» ASSIGNMENT: An exact copy of every record is needed, with the pictures left out.

» LISTED ENTRIES:
···
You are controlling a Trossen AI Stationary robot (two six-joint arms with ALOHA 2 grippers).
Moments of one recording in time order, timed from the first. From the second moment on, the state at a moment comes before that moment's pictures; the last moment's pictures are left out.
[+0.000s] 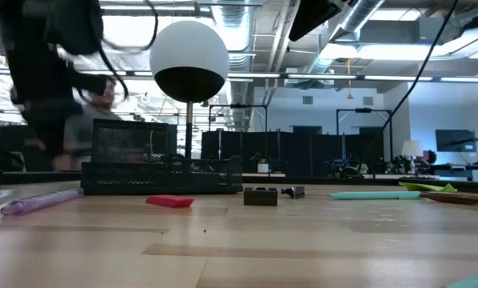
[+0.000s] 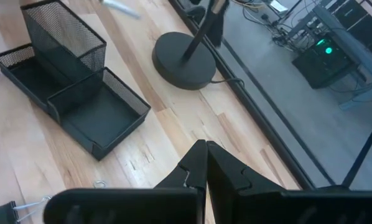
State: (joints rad) left arm -0.28 1.27 0.71 -1.14 -0.44 -1.11; right arm 0.35 1.64 1.48 -0.98 0.87 0.50
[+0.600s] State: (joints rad) left arm -0.46 1.34 1.28 -1.57 -0.28 -0.92; right arm 0.43 1.64 1.48 -1.00 0.87 0.62
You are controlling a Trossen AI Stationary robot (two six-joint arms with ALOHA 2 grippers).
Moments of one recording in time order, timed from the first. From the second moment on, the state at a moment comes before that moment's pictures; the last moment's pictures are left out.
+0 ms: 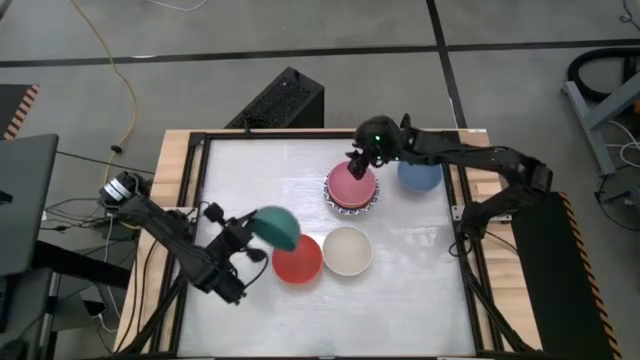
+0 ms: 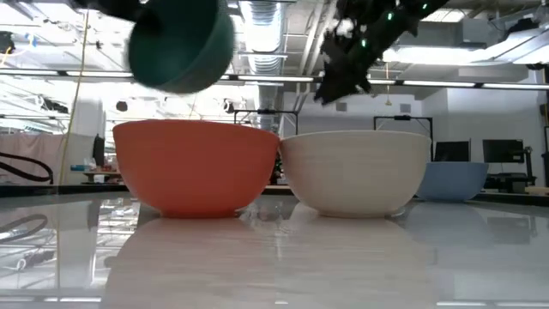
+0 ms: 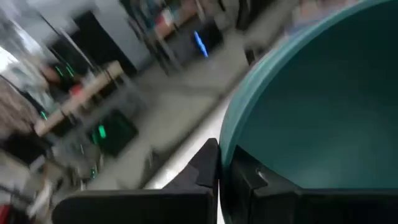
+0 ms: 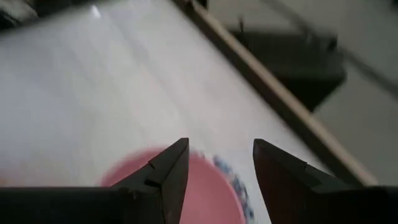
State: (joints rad) left arm -0.67 1.55 1.14 -1.57 -1.36 -1.50; right arm -0.42 1.41 1.14 -0.36 0.10 0.10
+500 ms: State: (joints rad) left arm -0.25 1.55 1.15 -1.49 -1.57 -1.56; right arm -0.07 1.28 1.14 -0.14 0.51 -0.02
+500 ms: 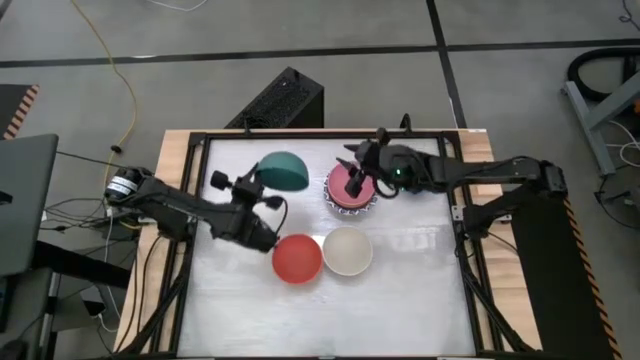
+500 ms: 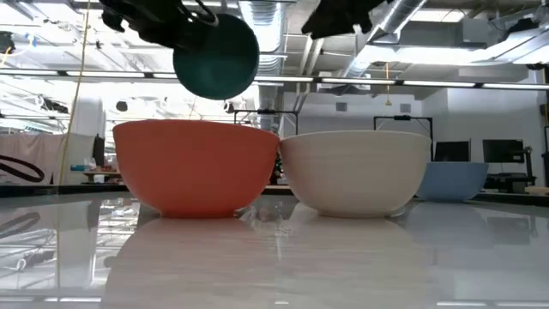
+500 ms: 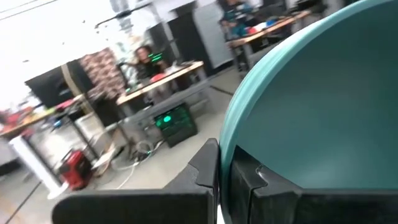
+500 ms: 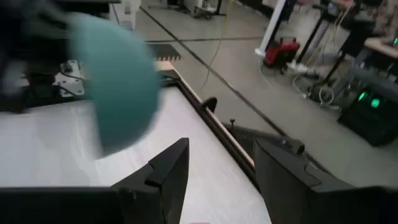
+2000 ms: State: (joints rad) left arm -0.16 1.43 1.04 0.43 -0.65 -0.14; right arm 0.56 1.38 1.14 -0.21 1.56 -0.02
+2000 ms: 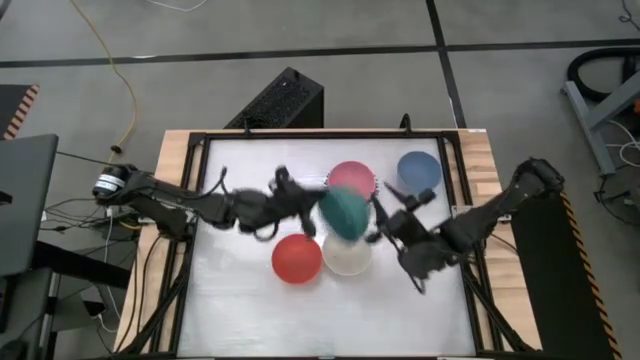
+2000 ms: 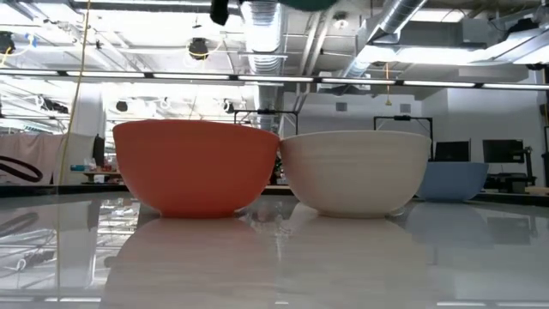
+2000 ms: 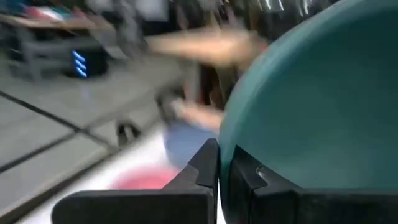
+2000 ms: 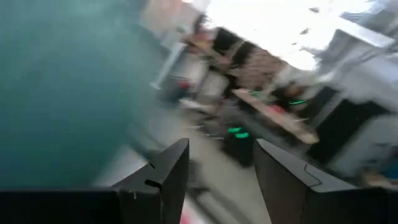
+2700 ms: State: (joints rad) left arm 0.09 1.44 0.76 1.04 -0.77 0.08; right arm 0.44 1.36 1.14 -0.24 1.50 0.19
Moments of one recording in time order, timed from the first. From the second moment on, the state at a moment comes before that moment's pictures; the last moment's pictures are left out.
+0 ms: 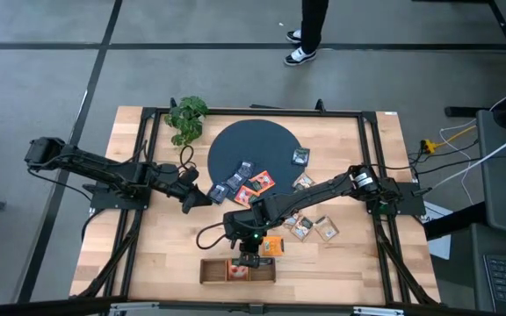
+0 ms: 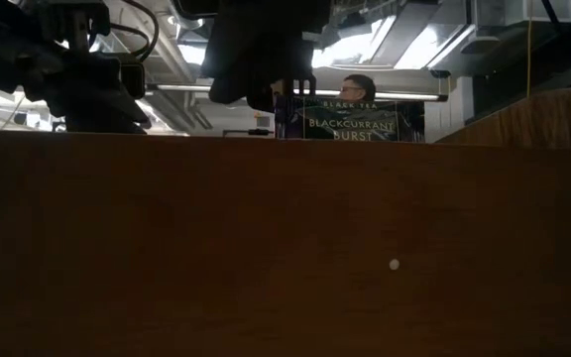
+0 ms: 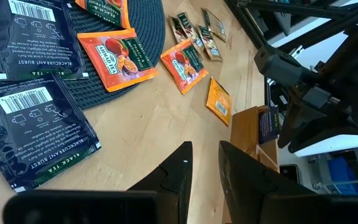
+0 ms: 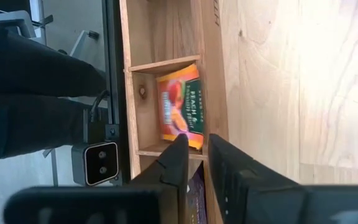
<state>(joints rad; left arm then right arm) -0.07 0.89 0.24 0.21 0.13 -0.90 0.29 2.23 1.93 -0.76 -0.37 0.49</state>
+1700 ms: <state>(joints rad) -0.15 1.68 0.83 0.24 0.08 -0.76 0.33 1.65 0.84 -0.02 0.03 1.41</state>
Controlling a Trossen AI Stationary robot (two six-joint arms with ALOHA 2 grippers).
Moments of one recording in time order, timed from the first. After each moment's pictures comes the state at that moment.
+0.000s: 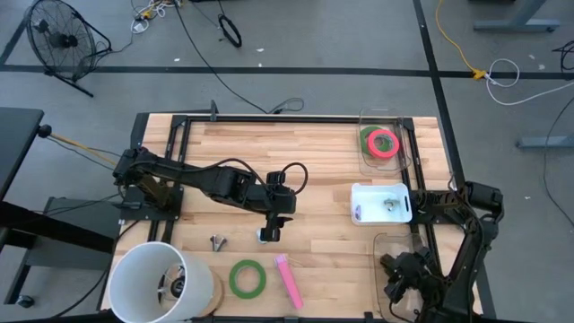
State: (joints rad) left arm -0.24 1.71 1.67 -0.80 -0.20 -0.07; right arm 1.28 1.80 1.22 -1.34 0.46 2.19
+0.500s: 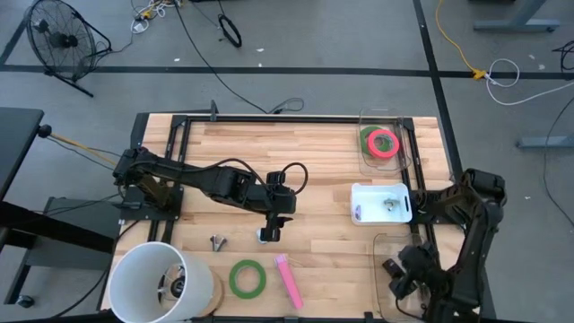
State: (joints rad) left arm -0.24 1.71 1.67 -0.80 -0.20 -0.07; right arm 1.28 1.67 1.22 -1.39 0.50 2.17
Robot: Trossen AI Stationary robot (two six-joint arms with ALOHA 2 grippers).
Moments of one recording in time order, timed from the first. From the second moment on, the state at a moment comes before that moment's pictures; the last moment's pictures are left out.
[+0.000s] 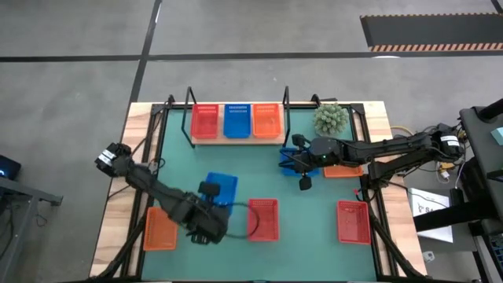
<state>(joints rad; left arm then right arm) -0.56 1.71 1.58 -1.28 -0.26 -0.38 -0.04 1.20 0.70 0.02 -0.02 -0.39</state>
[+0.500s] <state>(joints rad) -0.05 1.57 1.53 -1.08 -0.40 0.28 -0.04 1.17 0.70 -0.07 -0.01 -0.38</state>
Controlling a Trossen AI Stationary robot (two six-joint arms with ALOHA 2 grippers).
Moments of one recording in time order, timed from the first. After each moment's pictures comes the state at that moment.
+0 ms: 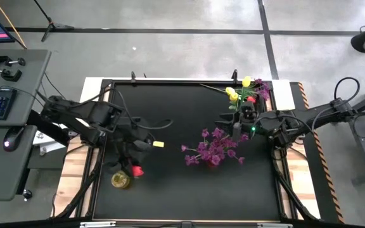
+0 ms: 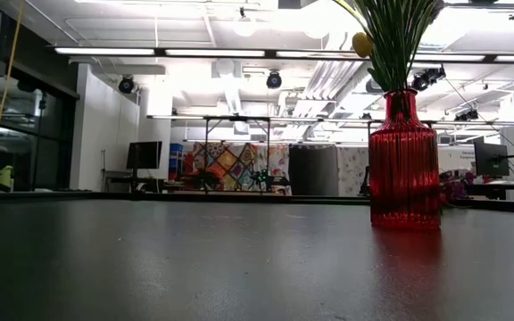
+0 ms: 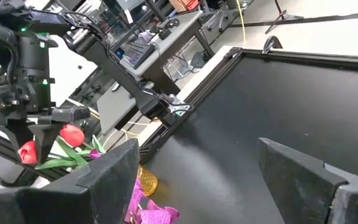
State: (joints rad) left arm -0.29 1.45 1.67 -1.17 0.66 -0.09; right arm 0.28 0.97 0.93 -0.24 0.55 0.84
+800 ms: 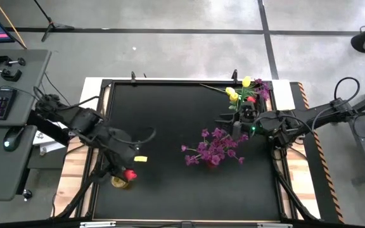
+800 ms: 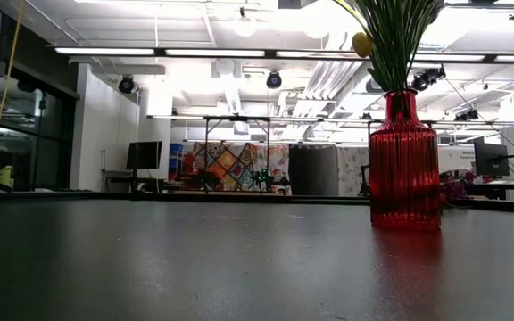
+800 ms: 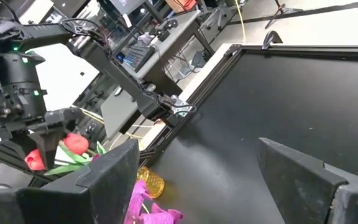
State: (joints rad) left arm -0.46 1.37 1.64 -1.15 0.37 -0.18; right arm 0.28 0.97 0.93 -0.24 0.55 0.90
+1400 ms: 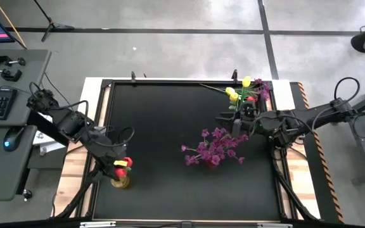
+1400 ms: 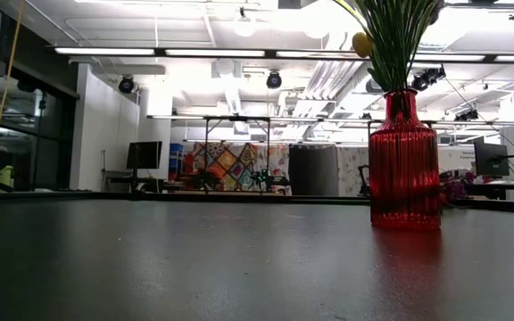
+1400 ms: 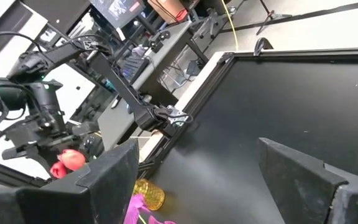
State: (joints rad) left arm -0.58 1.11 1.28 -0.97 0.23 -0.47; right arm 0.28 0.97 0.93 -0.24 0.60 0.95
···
» EXPECTED OUTPUT:
You are controlling a Trossen AI Stationary robot (two six-joint arms with ALOHA 2 grippers).
Moments of one recording in time order, timed from the first. From the second moment on, the state at a moment comes before that moment's pictures; the last moment's pictures are left out.
[+0.000s] 
[+0.000s] 
State: (joints rad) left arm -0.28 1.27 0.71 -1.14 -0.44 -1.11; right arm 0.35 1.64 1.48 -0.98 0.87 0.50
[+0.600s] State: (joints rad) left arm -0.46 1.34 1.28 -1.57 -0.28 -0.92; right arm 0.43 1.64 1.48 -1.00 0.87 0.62
You are controlling a Trossen AI Stationary robot (two six-joint arms with ALOHA 2 grippers).
Moments of one recording in time order, timed from the first. From the second moment on, the state at a moment comes before that moment's pictures; the last moment's pictures are left out.
+0 ms: 
+0 ms: 
+0 ms: 
+0 ms: 
State: (joints rad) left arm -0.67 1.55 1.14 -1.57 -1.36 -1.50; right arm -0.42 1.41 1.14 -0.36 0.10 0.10
+500 ms: State: (joints rad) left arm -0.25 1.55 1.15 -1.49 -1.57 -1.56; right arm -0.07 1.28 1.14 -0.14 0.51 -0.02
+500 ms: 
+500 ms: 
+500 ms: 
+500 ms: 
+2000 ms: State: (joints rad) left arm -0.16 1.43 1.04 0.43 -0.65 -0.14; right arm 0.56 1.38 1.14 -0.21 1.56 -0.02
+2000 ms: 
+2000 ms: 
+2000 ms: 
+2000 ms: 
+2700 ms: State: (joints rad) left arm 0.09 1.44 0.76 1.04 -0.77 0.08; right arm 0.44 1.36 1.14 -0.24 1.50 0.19
Moments of one recording in time order, timed from the first. From the second moment on, the state at a moment comes before that moment's pictures; the last moment's pictures are left out.
+0 ms: 
+0 ms: 
+0 ms: 
+0 ms: 
<state>(joints rad; left arm then right arm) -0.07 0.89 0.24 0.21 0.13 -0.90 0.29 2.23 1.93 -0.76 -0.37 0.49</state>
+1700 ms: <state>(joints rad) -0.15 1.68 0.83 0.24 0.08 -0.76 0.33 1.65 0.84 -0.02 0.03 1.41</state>
Controlling a Trossen AI Stationary robot (two six-joint arms with ALOHA 2 grippers).
Moments of one recording in time order, timed from the first. After each moment's pictures comes the state at that moment.
+0.000s: 
State: (joints rad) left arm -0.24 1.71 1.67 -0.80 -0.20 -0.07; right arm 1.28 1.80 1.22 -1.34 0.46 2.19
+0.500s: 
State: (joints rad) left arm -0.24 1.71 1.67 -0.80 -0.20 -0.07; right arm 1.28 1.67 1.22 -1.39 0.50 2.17
Robot: Trossen AI Stationary robot (two six-joint arms with ALOHA 2 grippers).
Moments of one recording in time order, timed from the first. From the second moment on, the state at a moment comes before that moment's pictures; the last moment's pictures are left out.
[+0.000s] 
<state>(joints rad; left arm then right arm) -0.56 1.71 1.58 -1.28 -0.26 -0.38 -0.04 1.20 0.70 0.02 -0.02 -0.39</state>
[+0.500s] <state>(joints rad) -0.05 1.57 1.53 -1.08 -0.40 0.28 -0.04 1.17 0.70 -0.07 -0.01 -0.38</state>
Controlling a Trossen AI Stationary robot (two six-joint arms with ALOHA 2 grippers).
Moments of one recording in time order, timed from the first. After each moment's pictures comes the state at that moment.
+0 ms: 
+0 ms: 
+0 ms: 
State: (joints rad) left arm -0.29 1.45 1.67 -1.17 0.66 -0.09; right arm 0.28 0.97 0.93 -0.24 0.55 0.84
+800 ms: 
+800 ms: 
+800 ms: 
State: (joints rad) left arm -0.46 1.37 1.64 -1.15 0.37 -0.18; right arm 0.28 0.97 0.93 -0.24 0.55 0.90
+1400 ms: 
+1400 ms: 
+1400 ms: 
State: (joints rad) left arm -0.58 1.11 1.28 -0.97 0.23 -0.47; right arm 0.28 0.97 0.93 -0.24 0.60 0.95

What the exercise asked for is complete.